To initiate the prior authorization process, it is necessary to complete and submit the Pancreas Transplant Request for Coverage Form and the Kidney Transplant Request for Coverage Form, if applicable.
Clinical Guideline Coverage Criteria
The Plan uses guidance from the Centers for Medicare and Medicaid Services (CMS) and MassHealth for coverage determinations for its Dual Product Eligible plan Members. MassHealth Medical Necessity Determinations and CMSPoint32Health companies2111779Solid Organ Transplant: Pancreas-Kidney Transplant, Pancreas Transplant, Pancreas Islet Cell Transplant1National Coverage Determinations (NCDs), Local Coverage Determinations (LCDs), Local Coverage Articles (LCAs) and documentation included in the Medicare manuals are the basis for coverage determinations where available.
For Tuft’s Health One Care plan Members the following criteria is used:
- Pancreas Transplants NCD 206.3
- MassHealth Medical Necessity Determinations for Organ Transplant Procedures
Pancreas Transplantation Alone:
- Absence of clinical history of emotional, psychological, or behavioral events precluding diligent compliance with insulin-based regimen to control blood sugar that has resulted in hospitalization within the two years prior to authorization; and
- Consistent failure of insulin-based management to prevent acute complications, despite documented diligent Member compliance with transplant program recommendations; and
- History of frequent, acute, and severe metabolic complications (hypoglycemia, marked hyperglycemia, ketoacidosis) requiring recurrent hospitalization
Simultaneous Pancreas-Kidney Transplant (SPK):
The Plan may authorize a simultaneous pancreas-kidney transplant (SPK) for Members with end stage renal disease from Type I diabetic nephropathy for Members aged 18 to 55 who meet all of the criteria for a kidney transplant.
Pancreas Transplantation after a previous kidney transplant:
The Plan may authorize pancreas transplantation after a previous kidney transplant for Members with Type I diabetes mellitus who meet all of the criteria for a simultaneous pancreas-kidney transplant (SPK).
Autologous Islet Cell Transplantation:
The Plan may authorize an autologous islet cell transplantation as an adjunct to a total or near total pancreatectomy in Members with chronic painful pancreatitis only if the Member is having the procedure performed at a center with an experimental pancreatic islet cell transplant program and appropriate islet cell extraction /purification techniques available on site.
Limitations
The Plan will not authorize coverage of a pancreas-kidney, pancreas, or pancreas islet cell transplant for Members with ONE of the following:
- Active or uncontrolled alcohol use disorder or substance use disorder
- Advanced ileo-femoral vascular disease
- Any past history of active tuberculosis, systemic or localized solid organ fungal infection excluding candida dermatitis, solid organ viral infection (e.g., hepatitis, encephalitis, mumps) and malignant neoplasm other than basal cell carcinoma within the past five years
- Any unresolved psychosocial concerns or history of noncompliance with medical management
- History of malignancy within past 5 years of transplantation
Human immunodeficiency virus (HIV) disease unless ALL of the following are met:
- CD4 count greater than 200 cells/mm3 during 3 months prior to transplantation
- Undetectable HIV-1 ribonucleic acid (RNA)

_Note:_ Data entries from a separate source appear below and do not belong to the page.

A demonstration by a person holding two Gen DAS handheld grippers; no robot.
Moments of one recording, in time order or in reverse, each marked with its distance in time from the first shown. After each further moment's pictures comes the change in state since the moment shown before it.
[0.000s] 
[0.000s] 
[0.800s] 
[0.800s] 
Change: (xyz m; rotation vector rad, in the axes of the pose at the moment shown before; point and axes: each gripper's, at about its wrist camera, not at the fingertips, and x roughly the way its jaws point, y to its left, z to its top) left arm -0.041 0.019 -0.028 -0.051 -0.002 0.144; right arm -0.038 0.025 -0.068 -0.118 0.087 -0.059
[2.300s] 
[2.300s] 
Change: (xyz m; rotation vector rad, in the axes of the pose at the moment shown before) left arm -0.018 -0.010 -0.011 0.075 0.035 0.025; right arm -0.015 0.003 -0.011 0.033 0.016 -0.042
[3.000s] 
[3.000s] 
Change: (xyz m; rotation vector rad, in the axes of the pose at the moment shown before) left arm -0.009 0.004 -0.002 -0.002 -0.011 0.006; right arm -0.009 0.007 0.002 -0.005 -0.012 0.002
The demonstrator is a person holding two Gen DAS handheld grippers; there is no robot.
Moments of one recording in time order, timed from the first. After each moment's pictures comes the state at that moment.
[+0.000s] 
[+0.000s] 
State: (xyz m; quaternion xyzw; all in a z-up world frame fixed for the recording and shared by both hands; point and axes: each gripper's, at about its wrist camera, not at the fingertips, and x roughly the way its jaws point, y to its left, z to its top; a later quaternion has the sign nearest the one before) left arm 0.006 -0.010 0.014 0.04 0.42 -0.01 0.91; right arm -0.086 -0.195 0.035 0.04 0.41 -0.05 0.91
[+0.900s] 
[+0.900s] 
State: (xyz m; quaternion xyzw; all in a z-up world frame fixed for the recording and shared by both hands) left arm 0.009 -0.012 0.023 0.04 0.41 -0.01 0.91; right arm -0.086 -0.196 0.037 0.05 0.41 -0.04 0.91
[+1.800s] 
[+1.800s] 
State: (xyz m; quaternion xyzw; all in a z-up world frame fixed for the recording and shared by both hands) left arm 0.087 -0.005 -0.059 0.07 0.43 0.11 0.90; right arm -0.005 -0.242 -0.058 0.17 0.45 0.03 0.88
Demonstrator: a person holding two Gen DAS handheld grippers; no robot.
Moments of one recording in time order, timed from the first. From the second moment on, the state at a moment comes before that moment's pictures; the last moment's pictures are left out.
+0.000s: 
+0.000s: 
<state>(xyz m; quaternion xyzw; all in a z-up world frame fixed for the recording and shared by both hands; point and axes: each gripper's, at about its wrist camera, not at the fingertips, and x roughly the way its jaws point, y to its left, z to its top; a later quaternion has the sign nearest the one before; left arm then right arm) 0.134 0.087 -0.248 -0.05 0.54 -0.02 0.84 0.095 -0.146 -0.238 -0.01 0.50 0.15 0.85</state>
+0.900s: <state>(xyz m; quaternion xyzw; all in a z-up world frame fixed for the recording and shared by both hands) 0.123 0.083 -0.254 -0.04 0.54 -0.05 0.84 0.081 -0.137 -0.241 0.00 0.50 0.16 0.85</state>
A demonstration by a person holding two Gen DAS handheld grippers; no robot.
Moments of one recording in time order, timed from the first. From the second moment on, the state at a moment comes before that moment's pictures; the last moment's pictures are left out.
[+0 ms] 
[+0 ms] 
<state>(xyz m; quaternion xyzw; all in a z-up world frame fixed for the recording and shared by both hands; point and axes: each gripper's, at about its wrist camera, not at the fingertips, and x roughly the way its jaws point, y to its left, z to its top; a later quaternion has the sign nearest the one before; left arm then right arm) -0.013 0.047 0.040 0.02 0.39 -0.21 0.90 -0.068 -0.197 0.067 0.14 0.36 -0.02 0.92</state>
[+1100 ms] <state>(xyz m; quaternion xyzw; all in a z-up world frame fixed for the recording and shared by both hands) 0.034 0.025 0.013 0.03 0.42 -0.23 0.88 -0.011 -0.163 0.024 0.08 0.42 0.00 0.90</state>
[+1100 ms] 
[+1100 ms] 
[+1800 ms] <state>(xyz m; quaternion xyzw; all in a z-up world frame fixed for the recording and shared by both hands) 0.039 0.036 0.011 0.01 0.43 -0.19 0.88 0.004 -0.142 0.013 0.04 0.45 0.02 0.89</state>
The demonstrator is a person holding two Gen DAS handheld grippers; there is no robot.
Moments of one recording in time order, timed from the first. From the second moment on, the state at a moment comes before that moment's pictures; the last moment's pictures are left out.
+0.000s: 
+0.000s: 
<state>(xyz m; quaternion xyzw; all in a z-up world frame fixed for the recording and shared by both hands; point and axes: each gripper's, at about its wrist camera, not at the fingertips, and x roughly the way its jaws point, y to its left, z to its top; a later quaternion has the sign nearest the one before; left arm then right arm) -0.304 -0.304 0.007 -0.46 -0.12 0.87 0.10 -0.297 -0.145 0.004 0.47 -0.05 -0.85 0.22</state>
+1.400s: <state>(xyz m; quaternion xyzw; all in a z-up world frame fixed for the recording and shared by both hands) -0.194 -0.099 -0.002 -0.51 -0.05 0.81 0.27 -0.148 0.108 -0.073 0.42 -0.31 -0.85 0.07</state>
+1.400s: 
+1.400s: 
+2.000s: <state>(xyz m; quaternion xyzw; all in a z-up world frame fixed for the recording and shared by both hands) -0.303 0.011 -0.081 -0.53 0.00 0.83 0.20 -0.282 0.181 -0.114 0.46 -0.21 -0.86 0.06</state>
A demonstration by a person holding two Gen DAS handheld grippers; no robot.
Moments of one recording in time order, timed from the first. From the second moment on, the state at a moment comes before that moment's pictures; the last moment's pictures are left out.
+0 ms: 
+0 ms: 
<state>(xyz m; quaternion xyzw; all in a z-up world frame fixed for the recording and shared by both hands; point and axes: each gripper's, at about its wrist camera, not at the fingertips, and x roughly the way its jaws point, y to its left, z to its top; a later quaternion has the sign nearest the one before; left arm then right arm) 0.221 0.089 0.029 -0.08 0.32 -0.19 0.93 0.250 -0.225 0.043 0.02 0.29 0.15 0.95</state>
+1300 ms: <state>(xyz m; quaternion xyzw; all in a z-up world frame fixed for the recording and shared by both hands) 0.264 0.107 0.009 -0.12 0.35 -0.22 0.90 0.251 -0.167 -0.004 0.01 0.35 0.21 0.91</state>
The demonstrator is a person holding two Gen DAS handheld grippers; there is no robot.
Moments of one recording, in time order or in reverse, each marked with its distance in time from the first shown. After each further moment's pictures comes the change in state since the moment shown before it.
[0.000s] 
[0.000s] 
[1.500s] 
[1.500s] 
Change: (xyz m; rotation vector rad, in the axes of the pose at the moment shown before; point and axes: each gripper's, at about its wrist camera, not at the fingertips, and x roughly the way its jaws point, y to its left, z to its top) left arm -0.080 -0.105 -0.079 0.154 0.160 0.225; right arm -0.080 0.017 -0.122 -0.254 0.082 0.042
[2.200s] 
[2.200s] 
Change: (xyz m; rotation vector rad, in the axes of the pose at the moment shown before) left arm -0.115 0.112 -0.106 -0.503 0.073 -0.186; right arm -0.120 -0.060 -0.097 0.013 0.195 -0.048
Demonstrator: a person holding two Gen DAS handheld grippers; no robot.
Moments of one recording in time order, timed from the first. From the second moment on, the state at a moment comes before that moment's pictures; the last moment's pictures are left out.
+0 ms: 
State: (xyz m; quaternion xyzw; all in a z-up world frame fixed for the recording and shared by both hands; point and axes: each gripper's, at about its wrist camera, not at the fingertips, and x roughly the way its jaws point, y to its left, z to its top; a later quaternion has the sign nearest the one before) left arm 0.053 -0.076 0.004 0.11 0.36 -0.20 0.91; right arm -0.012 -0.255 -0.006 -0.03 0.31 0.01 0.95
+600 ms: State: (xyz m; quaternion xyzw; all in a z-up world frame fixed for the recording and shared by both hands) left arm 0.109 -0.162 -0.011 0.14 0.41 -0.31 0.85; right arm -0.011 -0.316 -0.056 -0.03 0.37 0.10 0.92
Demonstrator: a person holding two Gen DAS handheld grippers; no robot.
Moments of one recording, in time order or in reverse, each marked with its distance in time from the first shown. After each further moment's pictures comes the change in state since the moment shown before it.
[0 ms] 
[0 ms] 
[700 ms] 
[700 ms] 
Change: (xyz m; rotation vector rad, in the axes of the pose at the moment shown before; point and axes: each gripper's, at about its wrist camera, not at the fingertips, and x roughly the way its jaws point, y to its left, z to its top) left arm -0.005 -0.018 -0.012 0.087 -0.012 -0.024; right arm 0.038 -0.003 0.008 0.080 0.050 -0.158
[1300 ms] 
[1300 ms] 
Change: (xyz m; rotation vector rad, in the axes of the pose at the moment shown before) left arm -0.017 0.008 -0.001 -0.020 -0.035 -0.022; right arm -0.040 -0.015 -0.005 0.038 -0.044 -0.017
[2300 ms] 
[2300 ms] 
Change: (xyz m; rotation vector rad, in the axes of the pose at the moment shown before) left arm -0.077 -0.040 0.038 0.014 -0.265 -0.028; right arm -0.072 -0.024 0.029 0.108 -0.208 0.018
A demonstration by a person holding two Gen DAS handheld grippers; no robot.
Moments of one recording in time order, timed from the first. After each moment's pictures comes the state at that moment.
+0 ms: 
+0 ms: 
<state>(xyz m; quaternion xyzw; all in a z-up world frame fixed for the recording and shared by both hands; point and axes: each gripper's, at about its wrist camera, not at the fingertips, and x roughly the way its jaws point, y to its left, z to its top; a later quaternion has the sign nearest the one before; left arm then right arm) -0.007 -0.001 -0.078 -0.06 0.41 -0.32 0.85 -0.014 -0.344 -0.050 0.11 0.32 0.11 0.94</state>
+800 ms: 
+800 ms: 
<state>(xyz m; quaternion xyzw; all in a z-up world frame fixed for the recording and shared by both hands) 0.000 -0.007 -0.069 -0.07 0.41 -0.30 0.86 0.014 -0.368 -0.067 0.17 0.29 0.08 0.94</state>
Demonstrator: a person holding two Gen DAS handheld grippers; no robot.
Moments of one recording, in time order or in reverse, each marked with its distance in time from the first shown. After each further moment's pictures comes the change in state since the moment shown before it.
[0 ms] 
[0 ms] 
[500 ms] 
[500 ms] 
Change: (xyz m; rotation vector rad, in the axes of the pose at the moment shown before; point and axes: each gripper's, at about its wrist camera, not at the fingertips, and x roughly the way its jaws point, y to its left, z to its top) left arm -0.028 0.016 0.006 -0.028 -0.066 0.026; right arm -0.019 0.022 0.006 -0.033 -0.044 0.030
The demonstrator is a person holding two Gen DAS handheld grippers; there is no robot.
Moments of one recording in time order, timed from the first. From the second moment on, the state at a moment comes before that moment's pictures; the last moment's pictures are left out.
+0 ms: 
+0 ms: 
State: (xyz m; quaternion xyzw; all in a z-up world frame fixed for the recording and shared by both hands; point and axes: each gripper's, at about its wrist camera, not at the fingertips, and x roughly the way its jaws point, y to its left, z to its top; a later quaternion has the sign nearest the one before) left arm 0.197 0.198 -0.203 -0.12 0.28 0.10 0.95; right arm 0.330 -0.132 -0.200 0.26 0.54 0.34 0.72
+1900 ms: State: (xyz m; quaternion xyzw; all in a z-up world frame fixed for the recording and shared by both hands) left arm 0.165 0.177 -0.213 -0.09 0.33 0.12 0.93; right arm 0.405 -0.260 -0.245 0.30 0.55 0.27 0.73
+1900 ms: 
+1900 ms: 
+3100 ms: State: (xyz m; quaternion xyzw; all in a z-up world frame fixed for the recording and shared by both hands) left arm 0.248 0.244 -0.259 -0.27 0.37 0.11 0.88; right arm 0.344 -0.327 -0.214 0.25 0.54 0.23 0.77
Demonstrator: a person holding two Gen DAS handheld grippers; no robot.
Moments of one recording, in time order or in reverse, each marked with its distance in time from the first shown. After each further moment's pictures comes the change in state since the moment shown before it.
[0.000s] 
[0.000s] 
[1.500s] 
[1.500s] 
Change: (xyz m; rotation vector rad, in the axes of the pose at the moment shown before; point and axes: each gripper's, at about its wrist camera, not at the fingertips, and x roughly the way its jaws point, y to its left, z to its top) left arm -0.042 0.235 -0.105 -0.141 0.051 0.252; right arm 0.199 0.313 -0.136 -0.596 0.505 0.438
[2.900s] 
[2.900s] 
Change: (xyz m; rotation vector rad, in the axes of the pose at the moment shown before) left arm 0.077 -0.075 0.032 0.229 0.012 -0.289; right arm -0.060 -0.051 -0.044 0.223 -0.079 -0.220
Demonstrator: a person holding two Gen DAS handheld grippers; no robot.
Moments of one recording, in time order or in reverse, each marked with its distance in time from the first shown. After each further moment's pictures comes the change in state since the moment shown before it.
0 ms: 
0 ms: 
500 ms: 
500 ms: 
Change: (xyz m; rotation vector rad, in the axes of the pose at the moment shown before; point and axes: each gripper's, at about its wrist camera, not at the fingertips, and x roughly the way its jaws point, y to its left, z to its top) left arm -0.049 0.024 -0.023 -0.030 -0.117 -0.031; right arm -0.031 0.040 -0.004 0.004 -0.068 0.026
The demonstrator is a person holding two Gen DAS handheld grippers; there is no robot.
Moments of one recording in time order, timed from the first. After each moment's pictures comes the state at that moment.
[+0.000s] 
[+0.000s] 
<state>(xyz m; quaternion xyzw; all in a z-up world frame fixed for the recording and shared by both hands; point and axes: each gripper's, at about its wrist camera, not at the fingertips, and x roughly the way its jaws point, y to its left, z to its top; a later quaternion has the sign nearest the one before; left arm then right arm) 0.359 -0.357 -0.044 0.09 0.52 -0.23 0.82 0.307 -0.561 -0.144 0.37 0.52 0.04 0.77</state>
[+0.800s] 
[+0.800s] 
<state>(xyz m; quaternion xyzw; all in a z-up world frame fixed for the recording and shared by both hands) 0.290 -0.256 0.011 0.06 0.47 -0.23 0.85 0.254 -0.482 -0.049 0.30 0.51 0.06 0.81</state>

- Stable anti-retroviral therapy for > 3 months
- Absence of serious complications associated with or secondary to HIV disease (e.g., opportunistic infection, including aspergillus, tuberculosis, coccidioidomycosis, resistant fungal infections; Kaposi’s sarcoma; or other neoplasm)
Obesity:
Patients’ weight over 130% of ideal (BMI 25-28 kg/m2 to encompass NIH and CDI guidelines) or BMI ≥ 35 kg/m2
Serous conditions that create an inability to tolerate transplant surgery or post-transplant care
The Plan will not authorize coverage of an Islet cell transplant alone for diabetes mellitus because it is considered to be experimental and investigational
Note: Smoking has been strongly correlated to adverse health and surgical outcomes. There is evidence to show that smoking, both by donors and by recipients, has a major impact on outcomes after organ transplantation. Smoking cessation is strongly recommended for both donors and recipients prior to transplantation.